By Eric Berdeaux, OXIAL and Frederic Ponzo, GreySpark Partners
The second iteration of the EU’s Markets in Financial Instruments Directive (MiFID II) is one of the most talked about pieces of legislation in the capital markets industry, intended by the EU to bring new levels of transparency to buyside and sellside trading activities across all the major asset classes.
However, some buyside market participants have been slow to respond to the need to begin implementing the directive’s requirements into their markets-facing and operational activities, claiming that their EU member state-level regulators have not provided them with enough information around the practicalities of how to do so.
Specifically, 54% of EU-based asset management firms do not believe that they were given enough information by their national competent authority (NCA) on how to respond appropriately to MiFID II’s requirements, according the findings of a survey covering 562 European asset managers conducted by market research aggregator RSRCHXchange.
According to the survey, only 7.1% of the 562 asset managers claimed that they will be MiFID II-compliant in time for the Jan. 3, 2018 deadline, while 44.2% of the survey respondents said that they are still planning to wait until after the compliance deadline passes to begin implementing the regulation’s mandates.
It’s of the highest importance for asset managers – as well as all EU capital markets entities covered by MiFID II – to achieve a level of clarity urgently as to the precise nature of their MiFID II compliance requirements and to then put in motion an operational plan to act on those needs.
Ignorance is not an excuse
Many bank and non-bank trading firms cite a lack of information about MiFID II’s requirements as an excuse for not addressing them, while others admit to simply not being prepared for the January 2018 compliance deadline.
However, the reality of a firm’s lack of MiFID II preparedness is typically more complex than simple excuses relating to a lack of awareness of the directive’s specific mandates and the effect that they are likely to have on the business and trading model. For any firm, achieving MiFID II compliance is a complex affair that requires mastery over the company’s internal and external trading data and client data, all of which demands that effort be refocused away from making money for clients.
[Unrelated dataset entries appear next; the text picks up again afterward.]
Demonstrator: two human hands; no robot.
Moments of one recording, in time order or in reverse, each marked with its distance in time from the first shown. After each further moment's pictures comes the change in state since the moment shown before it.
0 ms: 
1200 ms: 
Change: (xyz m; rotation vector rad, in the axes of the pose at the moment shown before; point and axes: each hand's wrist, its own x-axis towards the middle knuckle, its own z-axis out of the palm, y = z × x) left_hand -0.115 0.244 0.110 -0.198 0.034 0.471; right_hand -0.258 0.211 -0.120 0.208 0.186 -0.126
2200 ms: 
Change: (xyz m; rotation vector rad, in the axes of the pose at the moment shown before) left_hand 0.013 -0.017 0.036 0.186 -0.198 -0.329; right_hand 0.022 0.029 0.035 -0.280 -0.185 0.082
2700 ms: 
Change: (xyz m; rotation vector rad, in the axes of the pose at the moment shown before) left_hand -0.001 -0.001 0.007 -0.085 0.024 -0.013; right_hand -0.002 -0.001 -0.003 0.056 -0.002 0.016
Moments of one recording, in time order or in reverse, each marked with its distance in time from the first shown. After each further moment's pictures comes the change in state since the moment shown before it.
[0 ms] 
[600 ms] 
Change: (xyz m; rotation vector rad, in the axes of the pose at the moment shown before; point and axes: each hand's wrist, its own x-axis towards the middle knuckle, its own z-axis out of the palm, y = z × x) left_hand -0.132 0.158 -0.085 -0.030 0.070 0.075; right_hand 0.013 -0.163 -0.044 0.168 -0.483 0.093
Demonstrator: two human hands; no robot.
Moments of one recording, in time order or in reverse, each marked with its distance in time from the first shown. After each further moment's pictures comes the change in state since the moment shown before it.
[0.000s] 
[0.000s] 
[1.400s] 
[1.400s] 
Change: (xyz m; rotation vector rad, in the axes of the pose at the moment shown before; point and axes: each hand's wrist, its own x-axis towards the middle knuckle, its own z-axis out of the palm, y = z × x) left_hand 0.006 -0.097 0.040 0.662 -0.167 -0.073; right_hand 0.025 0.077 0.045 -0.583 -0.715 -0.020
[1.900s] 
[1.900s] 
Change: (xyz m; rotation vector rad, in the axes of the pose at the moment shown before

MiFID II cannot be approached as a one-off project
In many cases, trading firms are approaching MiFID II implementation as a one-off project. However, when viewed in totality alongside complementary EU directives and regulations such as the General Data Protection Act, the Market Abuse Directive and Regulation, and updates to the UCITS and PRIIPs requirements, achieving compliance with the Markets in Financial Instruments Regulation (MiFIR) – which is the rule set that NCAs must use to implement MiFID II at the EU member state level – means that many trading firms are facing a lengthy, on-going process of being compliance ready for decades to come. Instead, MiFID II signals the start of a new era of regulation in which compliance is a perpetual operational activity that must be continually managed and run effectively.
To do so, trading firms needto be systematic andup-to-date with the specific actions that they must take on a case-by-case basis. This work can be done using a spreadsheet, database or SharePoint, but it requires human input, and humans are fallible. But, if firms use automated tools that take away the hassle of managing compliance, then the risk associated with falling out of compliance is managed significantly more efficiently.
Getting started – if you haven’t already
The first step in achieving MiFID II compliance is to assess which areas of the trading firm’s business face the most complex implementation tasks and to then prioritise those tasks appropriately.
First, the business should look at its overall governance systems; specifically, it must work to answer questions such as‘What is the current structure and process around governance? Who is responsible for what?Who is in charge?’ and, crucially,‘Who is liable for non-compliance?’At a more granular, operational level, firms trading algorithmically must understand how MiFID II changes the rules around how different algos are governed.
Second, it is vital for the business to know its entire estate; specifically,‘What do you have?’ and ‘Where are the holes?’To answer these questions, a complete inventory of all automated trading tools, algorithms and models will stand any firm in great stead when readying itself for MiFID II. This exercise must be thorough – it is worse to perfectly document 90% of your estate than to partially document 100% of it.
You also need to dedicate resources to do the work, to take the first pass at logging all the required information.Relying on traders to give up time from their day jobs is a recipe for disaster, and so this element needs a bespoke resource to manage it effectively.
For any trading firm failing to comply with MiFID II, there will most likely be some initial leniency from local and EU-level regulators as long as organisations can demonstrate that they are making progress. But, beyond a short-term grace period,regulators are bound to levy heavy fines or even the retraction of a passporting license.
This means that any organisation affected by MiFID II must lose the complacency, not hide behind a perceived lack of information about requirements, pull their finger out and get started ASAP.